Не знаю, скоро или не скоро эта гипотеза будет принята, но для меня, скажем, она уже сделала свое доброе дело — заставила по-новому вчитаться в «Слово» и комментарии к нему, новнимательней отнестись к людям н событиям далекого нашего средневековья, вникнуть в некоторые подробности тогдашней политической, военной, культурной жизни, пристальней взглянуть на главного героя бесценного литературного памятника. Личность первейшего русского писателя, если им был Игорь Святославич Ольгов, возбуждает интерес, привлекает своей сложностью, противоречивыми оценками, нераскрытыми тайнами его жизни и смерти.

37

Четыре года пробыл Игорь на черниговском «огнем златом столе», и об этом периоде его жизни абсолютно ничего не известно. Это настораживает и будит воображение. Чем он занимался долгих четыре года? Быть может, дорабатывал «Слово», все более усложнял, зашифровывал его текст, искал новые и новые словесно-смысловые родники? Какова была судьба протографа?
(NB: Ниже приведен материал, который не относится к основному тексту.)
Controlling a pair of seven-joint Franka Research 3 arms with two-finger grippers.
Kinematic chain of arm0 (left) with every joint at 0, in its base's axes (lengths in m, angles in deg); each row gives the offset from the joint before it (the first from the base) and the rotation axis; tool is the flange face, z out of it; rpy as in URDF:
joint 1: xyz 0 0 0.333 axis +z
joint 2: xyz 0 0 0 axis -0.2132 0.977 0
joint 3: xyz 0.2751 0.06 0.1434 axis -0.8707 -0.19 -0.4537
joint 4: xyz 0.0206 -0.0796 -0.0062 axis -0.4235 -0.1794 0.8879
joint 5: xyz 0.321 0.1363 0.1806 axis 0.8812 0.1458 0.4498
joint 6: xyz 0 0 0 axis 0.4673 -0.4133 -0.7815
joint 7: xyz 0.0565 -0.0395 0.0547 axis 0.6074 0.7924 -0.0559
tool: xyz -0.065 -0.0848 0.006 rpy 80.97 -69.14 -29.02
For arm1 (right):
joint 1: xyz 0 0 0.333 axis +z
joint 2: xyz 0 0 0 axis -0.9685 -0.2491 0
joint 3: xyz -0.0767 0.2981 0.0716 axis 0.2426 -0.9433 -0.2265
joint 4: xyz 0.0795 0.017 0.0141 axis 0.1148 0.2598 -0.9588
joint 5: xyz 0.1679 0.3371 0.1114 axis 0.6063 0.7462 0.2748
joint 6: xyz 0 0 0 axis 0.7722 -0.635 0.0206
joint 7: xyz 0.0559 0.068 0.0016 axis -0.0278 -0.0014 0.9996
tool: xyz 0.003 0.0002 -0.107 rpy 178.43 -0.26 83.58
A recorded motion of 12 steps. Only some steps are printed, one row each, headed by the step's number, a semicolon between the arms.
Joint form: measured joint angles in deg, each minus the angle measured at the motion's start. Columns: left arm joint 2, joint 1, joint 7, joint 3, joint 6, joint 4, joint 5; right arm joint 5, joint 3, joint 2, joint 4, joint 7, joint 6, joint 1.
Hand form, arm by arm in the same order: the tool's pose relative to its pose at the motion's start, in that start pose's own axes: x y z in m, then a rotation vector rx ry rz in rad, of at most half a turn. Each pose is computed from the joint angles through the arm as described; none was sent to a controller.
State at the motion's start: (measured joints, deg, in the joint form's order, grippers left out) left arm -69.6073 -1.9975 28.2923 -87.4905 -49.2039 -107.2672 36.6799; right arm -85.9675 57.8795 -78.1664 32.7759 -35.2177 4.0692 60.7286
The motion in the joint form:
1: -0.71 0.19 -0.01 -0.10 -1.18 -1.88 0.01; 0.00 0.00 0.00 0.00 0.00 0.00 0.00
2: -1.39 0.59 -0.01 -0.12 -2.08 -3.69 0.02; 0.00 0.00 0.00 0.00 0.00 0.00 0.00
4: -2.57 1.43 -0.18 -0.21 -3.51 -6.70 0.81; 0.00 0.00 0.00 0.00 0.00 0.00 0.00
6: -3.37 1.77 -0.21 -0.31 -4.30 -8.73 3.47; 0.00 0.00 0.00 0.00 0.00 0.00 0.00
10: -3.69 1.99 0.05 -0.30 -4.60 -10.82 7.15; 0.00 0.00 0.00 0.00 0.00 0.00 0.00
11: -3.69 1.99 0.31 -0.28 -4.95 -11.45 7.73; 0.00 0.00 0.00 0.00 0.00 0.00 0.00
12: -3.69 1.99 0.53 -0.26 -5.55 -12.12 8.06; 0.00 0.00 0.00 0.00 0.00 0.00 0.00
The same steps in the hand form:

Возможно, рукопись хранилась в библиотеке какого-либо черниговского собора или монастыря, обветшала, была скопирована в XVI веке, дожила там до XVIII, попала в руки местному любителю литературы священнику Иоилю Быковскому, который привез ее из Чернигова в Петербург, затем в Ярославль, хранил у себя до глубокой старости, передал наконец в руки Мусина-Пушкина, первого издателя памятника… Такая история подлинника — лишь зыбкое предположение, и мы обратимся к фактам, связанным с личностью Игоря и привлекшим меня своей загадочной необъясненностью.
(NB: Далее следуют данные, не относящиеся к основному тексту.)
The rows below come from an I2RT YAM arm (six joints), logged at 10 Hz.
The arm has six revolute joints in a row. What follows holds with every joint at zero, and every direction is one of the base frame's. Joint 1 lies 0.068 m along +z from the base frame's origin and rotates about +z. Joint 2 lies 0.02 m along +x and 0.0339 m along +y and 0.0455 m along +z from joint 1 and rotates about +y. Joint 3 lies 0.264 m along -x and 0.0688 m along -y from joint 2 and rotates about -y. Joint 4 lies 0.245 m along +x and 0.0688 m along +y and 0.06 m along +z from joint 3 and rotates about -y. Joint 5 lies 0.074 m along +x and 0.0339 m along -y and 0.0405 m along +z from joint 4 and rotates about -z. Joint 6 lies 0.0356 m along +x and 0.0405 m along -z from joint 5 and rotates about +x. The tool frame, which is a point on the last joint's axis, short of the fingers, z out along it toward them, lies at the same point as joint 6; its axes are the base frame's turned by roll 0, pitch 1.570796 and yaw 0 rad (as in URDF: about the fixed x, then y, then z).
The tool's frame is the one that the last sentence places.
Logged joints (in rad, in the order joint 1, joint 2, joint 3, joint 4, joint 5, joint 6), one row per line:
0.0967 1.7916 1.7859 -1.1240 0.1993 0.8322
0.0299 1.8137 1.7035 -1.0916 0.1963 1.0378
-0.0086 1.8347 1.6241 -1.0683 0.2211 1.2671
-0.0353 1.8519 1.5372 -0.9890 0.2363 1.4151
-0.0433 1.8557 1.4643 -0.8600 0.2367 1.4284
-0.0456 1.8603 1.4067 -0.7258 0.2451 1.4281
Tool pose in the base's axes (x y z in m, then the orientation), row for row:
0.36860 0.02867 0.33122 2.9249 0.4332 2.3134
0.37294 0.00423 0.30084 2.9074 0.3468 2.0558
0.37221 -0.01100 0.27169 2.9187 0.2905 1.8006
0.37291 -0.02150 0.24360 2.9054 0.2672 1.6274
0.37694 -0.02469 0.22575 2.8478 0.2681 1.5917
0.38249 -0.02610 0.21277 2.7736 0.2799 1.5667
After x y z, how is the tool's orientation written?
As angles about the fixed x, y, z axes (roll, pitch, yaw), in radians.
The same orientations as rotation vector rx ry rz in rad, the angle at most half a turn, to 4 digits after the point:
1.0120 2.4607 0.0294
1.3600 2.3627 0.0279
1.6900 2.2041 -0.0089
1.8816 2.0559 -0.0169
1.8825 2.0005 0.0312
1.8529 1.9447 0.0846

Почему Игорь, этот — по сегодняшней пустопорожней молве — «князь-забияка», долгие годы владевший богатым и густонаселенным княжеством, на самом деле никогда не затевал «котор»? Может, князь-патриот, мучительно осознававший, что со времен первых усобиц принципы «старейшинства», разделения земель и власти постоянно нарушались, десятилетиями подавал братии, князьям русским личный пример соблюдения этих принципов, изложив в конце жизни свое политическое и нравственное кредо в «Слове»? Почему в эти годы он не сделал ни одной попытки силой занять великий киевский стол, принадлежавший ему по наследному феодальному праву? Чтобы не «ковать крамолу» мечом, не ослаблять Русскую землю, не множить число «гори-славличей»?
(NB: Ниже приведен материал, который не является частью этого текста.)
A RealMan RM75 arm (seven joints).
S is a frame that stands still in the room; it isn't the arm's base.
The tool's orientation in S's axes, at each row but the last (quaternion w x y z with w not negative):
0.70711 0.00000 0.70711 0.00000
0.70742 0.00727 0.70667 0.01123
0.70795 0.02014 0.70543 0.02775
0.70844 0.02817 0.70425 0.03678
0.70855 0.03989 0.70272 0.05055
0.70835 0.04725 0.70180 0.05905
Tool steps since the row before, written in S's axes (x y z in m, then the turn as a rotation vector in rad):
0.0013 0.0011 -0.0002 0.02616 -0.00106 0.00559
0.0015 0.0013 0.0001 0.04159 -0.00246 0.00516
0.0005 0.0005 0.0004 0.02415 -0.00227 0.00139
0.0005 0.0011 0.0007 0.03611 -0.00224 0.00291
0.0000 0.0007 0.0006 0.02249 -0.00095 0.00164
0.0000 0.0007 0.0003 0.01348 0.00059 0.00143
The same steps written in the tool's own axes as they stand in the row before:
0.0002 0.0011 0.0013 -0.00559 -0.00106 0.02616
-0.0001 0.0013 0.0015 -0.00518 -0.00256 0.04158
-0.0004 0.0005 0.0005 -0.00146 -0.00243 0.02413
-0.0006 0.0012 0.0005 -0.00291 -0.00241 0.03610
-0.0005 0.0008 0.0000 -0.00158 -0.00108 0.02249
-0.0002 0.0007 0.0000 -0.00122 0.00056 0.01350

Несомненно, что Игорь как реальная историческая личность раскрыт исследователями не до конца. Обладавший, судя по «Слову», высокой духовной и интеллектуальной культурой, он прошел суровую жизненную школу, познал душевные потрясения, людей, обрел военный опыт, государственное мышление, изучил историю и извлек из нее уроки, выработал к концу жизни твердые мировоззренческие, политические и нравственные принципы. Историки во многом доверяют В. Н. Татищеву, располагавшему неизвестными нам средневековыми рукописными манускриптами. И мы не знаем, из какой сгоревшей летописи взял он изумительную по краткости и определенности характеристику Игоря: «Сей муж своего ради постоянства любим был у всех, он был муж твердый».

Но все же почему Игорь Святославич не был провозглашен в 1198 году великим киевским князем? Может быть, Киев, окончательно утративший свое значение столицы Русской земли, потерял притягательную силу для Игоря, убедившегося в невозможности реального осуществления принципа «старейшинства»? А не играл ли здесь решающую роль враг Игоря Всеволод Большое Гнездо или набравшее чрезмерное политическое влияние киевские боярство и духовенство? Исторические источники ничего не проясняют, на основании их скупых текстов можно только строить предположения.